(PROMPT): Below are the records. State how many of their lines hold the word "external", and add nothing else.

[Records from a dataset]
*** Begin section ***
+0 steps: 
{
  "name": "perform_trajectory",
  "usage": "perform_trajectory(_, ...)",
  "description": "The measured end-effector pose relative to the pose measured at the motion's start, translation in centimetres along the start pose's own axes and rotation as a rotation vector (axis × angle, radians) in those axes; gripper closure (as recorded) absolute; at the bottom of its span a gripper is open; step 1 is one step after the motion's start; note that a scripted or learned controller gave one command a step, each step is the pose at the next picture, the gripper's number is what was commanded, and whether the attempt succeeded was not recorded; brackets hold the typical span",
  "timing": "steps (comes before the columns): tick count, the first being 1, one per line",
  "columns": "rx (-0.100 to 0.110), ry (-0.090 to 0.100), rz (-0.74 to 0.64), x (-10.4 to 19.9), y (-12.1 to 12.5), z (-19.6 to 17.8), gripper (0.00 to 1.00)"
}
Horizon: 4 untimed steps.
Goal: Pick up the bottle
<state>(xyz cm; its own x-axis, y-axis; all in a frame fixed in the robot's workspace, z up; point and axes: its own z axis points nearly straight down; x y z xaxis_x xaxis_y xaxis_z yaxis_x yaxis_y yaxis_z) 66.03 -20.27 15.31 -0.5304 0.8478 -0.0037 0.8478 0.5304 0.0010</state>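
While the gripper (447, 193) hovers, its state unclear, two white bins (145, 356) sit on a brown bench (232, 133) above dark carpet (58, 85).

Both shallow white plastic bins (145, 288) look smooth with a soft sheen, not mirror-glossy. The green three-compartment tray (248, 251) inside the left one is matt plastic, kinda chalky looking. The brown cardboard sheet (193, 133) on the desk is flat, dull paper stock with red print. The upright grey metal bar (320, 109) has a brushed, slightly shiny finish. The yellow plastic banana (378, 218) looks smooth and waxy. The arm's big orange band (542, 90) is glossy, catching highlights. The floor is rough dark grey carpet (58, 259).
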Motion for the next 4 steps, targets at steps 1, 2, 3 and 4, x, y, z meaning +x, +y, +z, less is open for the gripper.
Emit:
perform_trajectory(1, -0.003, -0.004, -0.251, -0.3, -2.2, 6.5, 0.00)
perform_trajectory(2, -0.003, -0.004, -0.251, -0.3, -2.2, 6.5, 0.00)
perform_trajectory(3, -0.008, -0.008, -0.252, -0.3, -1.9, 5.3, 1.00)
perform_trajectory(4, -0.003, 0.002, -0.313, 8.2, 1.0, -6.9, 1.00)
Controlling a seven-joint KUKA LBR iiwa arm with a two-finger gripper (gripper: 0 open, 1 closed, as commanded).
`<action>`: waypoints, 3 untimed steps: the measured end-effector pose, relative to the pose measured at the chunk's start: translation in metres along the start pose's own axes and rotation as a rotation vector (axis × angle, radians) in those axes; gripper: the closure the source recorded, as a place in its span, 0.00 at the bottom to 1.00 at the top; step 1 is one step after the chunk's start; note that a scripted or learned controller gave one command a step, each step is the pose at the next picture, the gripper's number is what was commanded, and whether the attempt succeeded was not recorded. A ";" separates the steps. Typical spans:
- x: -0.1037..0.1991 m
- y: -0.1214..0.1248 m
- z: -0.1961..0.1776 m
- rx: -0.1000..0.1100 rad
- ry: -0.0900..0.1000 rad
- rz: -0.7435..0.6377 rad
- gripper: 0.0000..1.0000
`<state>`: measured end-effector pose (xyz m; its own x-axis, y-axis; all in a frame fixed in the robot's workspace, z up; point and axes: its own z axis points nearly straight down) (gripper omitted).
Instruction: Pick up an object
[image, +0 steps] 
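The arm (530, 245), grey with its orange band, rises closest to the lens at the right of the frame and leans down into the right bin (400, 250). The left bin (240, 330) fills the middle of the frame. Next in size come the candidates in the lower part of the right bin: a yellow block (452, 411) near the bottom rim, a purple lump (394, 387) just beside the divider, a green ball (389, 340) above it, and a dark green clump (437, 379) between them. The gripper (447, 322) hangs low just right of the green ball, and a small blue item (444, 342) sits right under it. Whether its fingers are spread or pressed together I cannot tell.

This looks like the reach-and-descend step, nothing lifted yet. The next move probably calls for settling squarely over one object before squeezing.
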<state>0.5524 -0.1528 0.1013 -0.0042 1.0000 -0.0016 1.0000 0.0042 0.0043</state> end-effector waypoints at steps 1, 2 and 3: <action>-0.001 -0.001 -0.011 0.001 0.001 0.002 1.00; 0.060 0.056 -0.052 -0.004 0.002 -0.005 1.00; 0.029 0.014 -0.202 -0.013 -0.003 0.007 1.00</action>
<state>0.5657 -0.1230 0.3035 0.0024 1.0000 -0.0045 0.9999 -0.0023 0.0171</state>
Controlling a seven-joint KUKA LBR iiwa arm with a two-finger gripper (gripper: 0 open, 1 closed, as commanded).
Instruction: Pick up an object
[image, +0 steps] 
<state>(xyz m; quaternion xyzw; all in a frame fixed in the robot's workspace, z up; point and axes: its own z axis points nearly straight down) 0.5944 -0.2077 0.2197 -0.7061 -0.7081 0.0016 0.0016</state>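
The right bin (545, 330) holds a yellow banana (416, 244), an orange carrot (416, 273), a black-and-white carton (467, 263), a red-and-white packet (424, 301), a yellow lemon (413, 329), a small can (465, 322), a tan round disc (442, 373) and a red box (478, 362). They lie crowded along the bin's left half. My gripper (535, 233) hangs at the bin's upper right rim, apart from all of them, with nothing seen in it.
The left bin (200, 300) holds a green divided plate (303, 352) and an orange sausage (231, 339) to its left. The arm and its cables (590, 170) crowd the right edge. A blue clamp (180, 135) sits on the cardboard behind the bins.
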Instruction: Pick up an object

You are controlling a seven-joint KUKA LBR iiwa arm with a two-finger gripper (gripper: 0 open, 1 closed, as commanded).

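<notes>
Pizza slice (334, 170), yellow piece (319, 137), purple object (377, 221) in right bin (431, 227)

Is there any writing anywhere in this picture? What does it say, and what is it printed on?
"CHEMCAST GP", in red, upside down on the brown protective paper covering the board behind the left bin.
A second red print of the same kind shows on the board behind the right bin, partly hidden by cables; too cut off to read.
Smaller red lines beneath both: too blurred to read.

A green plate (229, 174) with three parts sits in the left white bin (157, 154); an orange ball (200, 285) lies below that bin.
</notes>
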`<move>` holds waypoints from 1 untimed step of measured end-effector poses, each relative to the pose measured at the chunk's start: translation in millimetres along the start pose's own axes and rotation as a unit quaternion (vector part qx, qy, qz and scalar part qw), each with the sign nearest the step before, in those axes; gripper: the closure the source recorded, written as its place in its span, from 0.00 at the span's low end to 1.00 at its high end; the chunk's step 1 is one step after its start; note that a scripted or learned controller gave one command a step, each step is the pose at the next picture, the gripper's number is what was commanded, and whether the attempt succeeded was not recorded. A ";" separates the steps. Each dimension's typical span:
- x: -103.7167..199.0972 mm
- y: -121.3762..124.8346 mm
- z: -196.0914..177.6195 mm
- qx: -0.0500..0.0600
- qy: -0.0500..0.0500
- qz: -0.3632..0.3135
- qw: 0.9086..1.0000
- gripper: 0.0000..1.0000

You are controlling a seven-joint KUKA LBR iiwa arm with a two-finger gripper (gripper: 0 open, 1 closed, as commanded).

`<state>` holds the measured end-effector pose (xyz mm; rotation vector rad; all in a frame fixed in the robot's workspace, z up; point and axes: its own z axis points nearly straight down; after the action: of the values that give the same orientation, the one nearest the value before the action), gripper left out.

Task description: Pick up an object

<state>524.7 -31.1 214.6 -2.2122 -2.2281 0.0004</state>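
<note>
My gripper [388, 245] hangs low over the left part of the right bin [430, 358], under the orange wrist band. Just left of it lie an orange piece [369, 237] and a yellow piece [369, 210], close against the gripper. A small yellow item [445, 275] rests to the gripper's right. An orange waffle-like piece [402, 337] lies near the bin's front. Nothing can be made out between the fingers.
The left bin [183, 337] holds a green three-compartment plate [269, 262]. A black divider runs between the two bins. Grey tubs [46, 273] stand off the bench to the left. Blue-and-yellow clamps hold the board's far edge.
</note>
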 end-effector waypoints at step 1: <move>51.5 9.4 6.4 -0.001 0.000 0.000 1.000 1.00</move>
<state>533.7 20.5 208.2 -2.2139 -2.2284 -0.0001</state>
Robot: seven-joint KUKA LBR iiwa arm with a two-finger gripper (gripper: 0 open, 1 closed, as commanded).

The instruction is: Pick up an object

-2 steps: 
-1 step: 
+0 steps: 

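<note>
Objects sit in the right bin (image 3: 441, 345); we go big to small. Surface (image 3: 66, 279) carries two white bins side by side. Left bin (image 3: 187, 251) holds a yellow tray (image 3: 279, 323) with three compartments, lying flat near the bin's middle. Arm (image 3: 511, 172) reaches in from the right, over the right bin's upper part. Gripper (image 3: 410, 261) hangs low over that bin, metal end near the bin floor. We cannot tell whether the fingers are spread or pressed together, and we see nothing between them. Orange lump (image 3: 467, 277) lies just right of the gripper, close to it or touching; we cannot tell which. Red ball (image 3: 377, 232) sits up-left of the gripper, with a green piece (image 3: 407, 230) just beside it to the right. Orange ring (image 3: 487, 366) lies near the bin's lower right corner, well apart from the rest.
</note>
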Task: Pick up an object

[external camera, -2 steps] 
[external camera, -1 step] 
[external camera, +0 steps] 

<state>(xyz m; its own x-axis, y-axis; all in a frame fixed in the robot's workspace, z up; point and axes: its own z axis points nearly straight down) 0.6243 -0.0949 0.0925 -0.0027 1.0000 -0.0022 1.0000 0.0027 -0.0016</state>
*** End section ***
(REPLY TO THE TASK): 3